What is required: Where an entry contains a picture, omit the picture and repeat the rest exactly.

(Data records)
━━━━━━━━━━━━━━━━

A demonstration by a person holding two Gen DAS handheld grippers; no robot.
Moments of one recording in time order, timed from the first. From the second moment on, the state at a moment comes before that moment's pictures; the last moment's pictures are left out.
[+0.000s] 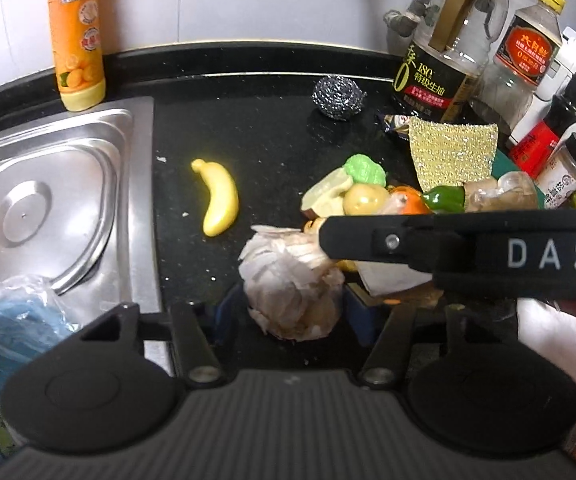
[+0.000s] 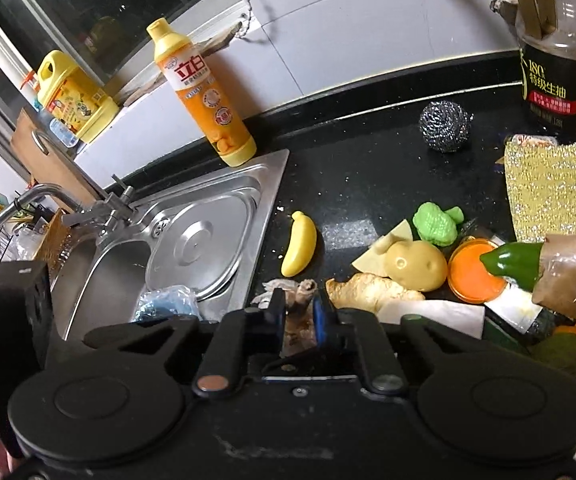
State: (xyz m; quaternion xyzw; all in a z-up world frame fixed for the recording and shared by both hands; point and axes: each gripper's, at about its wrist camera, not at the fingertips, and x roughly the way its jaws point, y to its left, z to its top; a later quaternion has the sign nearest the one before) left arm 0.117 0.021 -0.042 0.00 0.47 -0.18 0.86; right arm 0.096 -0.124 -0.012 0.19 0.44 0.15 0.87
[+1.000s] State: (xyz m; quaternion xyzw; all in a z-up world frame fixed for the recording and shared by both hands) left arm 0.123 0.014 -0.043 0.01 0.47 -0.18 0.86; right arm 0.086 -0.128 -0.002 0.19 0.43 0.14 0.87
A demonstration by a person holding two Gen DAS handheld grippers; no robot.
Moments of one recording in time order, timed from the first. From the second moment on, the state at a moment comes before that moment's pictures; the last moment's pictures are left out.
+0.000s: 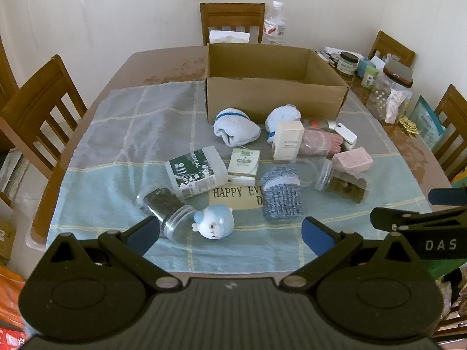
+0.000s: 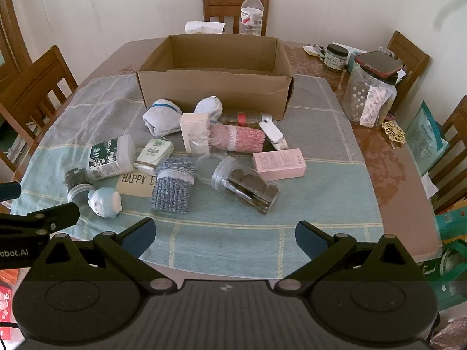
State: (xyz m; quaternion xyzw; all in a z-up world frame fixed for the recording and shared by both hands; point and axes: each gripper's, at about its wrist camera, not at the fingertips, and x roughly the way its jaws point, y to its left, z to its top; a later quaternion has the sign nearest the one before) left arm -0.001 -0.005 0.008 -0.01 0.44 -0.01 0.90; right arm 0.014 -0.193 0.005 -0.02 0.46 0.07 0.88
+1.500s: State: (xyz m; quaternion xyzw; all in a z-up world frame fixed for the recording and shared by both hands) left arm 0.001 -0.035 0.011 -0.01 0.42 -0.01 0.91; right arm 0.026 -0.224 0.007 -0.03 0.45 0.11 0.89
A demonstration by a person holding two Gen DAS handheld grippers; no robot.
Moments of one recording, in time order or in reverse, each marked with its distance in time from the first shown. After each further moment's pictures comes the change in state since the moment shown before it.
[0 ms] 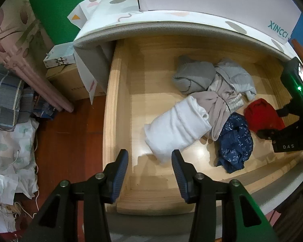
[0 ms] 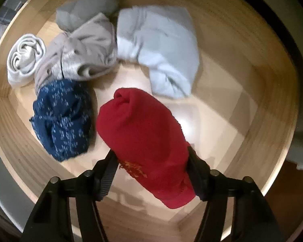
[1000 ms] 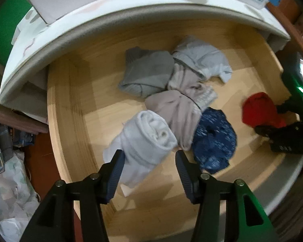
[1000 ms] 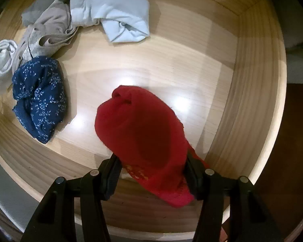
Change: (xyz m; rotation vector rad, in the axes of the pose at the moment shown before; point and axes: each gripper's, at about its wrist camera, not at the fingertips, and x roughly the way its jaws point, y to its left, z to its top) left arm 0.041 -0.055 0.050 0.266 0.137 -0.106; right arm 0.016 -0.017 -0.061 0.236 0.103 0.003
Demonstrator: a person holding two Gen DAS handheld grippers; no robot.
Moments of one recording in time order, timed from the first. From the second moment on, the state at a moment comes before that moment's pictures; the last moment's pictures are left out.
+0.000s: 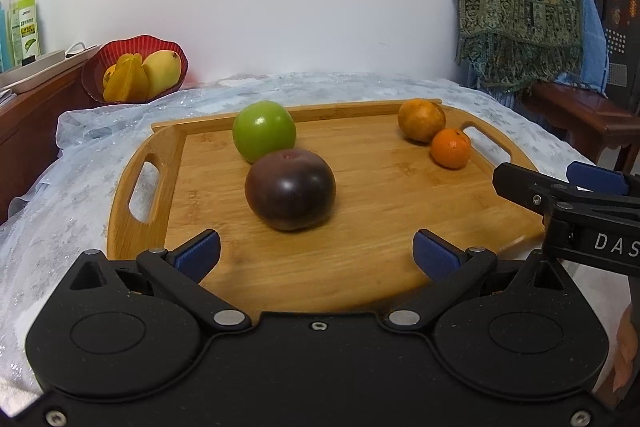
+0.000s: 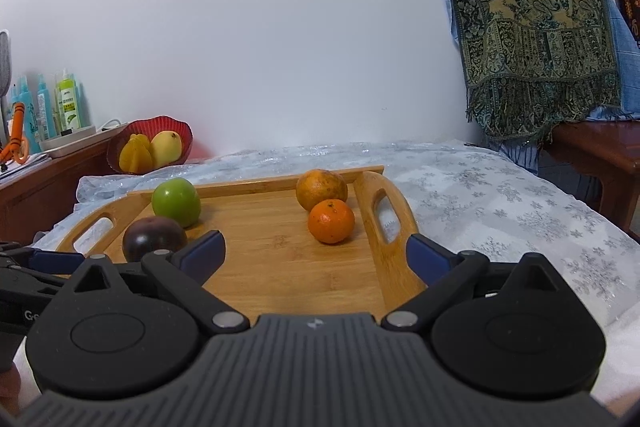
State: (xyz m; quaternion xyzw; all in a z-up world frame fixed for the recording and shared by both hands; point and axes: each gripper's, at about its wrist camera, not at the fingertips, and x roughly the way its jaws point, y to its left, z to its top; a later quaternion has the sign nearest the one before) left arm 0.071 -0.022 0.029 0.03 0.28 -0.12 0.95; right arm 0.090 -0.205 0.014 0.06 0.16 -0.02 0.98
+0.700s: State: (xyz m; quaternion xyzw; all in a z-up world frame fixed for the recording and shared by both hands) left arm 0.014 -0.012 0.017 0.00 0.28 -0.14 0.95; right arm 0.055 -0.221 -0.011 0.01 0.21 -0.05 0.98
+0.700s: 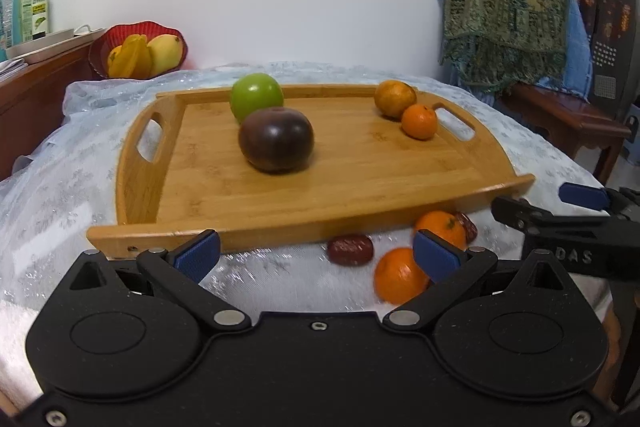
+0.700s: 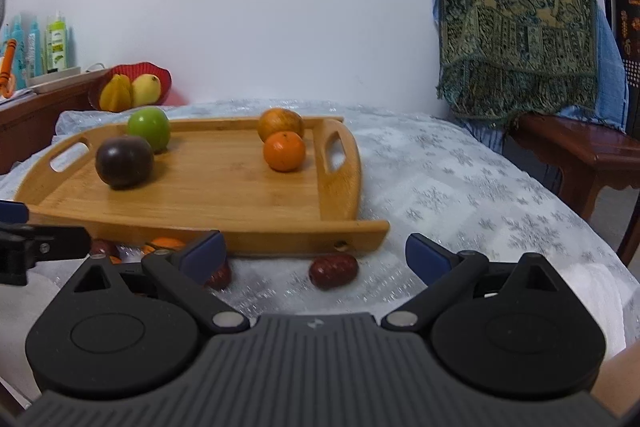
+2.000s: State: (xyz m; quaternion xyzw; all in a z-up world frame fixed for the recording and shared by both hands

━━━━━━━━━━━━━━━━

The completed task:
A demonstration by a person holding two Gen DAS handheld grippers; no robot.
Moments of one recording in time order, timed from the first. From the second moment on, the state at a moment comes before that moment's pictures; the last moment's pictures are left out.
[+0.000s] 
[+0.000s] 
State: (xyz m; quaternion xyzw; all in a z-up world frame fixed for the recording and shared by both hands; point and axes: each gripper's, at about its wrist camera, not at the fingertips, and x roughly the way its jaws point, y to its left, z to its top; a later quaternion has the sign nearest the one before) left arm 0.117 0.021 -0.042 0.00 0.47 -0.18 0.86; right arm 0.096 -0.124 -0.012 0.19 0.44 0.15 0.87
[+1.000s] State: (xyz m; quaternion xyzw; all in a z-up world frame fixed for the recording and shared by both hands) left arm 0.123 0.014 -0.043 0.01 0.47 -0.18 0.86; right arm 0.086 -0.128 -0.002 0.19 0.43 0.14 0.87
A demonstration by a person holding two Gen DAS handheld grippers; no robot.
Moments of one recording in time order, timed from the first. From the second moment on, the state at a moment comes before that moment's pictures; the last moment's pictures are left out.
+0.000s: 
+0.000s: 
State: (xyz m; quaternion xyzw; all in a z-up world frame fixed for the recording and shared by both hands; point and axes: each gripper's, at about its wrist camera, not at the fingertips, and x roughly the way its jaws point, y to its left, z to its top; a later quaternion has the sign nearest the one before) left arm -0.001 -0.005 0.008 -0.01 0.44 -0.01 0.90; right arm 0.014 -0.193 0.005 -0.02 0.46 0.07 0.88
+1.500s: State: (xyz m; quaternion xyzw; all in a z-up world frame fixed for the recording and shared by both hands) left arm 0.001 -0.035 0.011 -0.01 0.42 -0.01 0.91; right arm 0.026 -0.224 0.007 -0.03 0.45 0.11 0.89
A demonstration by a person holding two Gen DAS handheld grippers; no robot.
Moments of one recording, in time order or in reverse, each marked with its distance in time from the first shown. After each further moment's pictures comes the change in state since the moment shown before it.
[0 ms] 
[0 ms] 
[1000 ms] 
[1000 ms] 
Change: (xyz m; rotation vector rad, in the axes of the pose at the moment shown before; point and axes: each gripper's, at about its wrist camera, not at the fingertips, and x roughly the way its jaws point, y to its left, z to its top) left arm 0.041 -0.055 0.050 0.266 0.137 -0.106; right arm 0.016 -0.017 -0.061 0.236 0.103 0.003
Demonstrator: a person holding two Gen DAS handheld grippers; no robot.
Moments of one recording in time order, timed from the first. From the second moment on, the state at a moment comes before that moment's pictures; the last moment's pictures are left out.
+0.000s: 
+0.000s: 
State: (xyz m; quaternion xyzw; all in a z-up world frame fixed for the recording and shared by both hands; point and axes: each gripper's, at about its wrist camera, not at the fingertips, and x roughly the way its jaws point, y to its left, z to its top; a later quaternion has the sign nearest the one before) left arm 0.071 -0.022 0.029 0.03 0.28 -0.12 0.95; right arm 0.090 -0.205 0.014 0.06 0.16 -0.02 0.98
+0.700s: State: (xyz m; quaternion xyzw; all in a z-up world frame fixed for the recording and shared by both hands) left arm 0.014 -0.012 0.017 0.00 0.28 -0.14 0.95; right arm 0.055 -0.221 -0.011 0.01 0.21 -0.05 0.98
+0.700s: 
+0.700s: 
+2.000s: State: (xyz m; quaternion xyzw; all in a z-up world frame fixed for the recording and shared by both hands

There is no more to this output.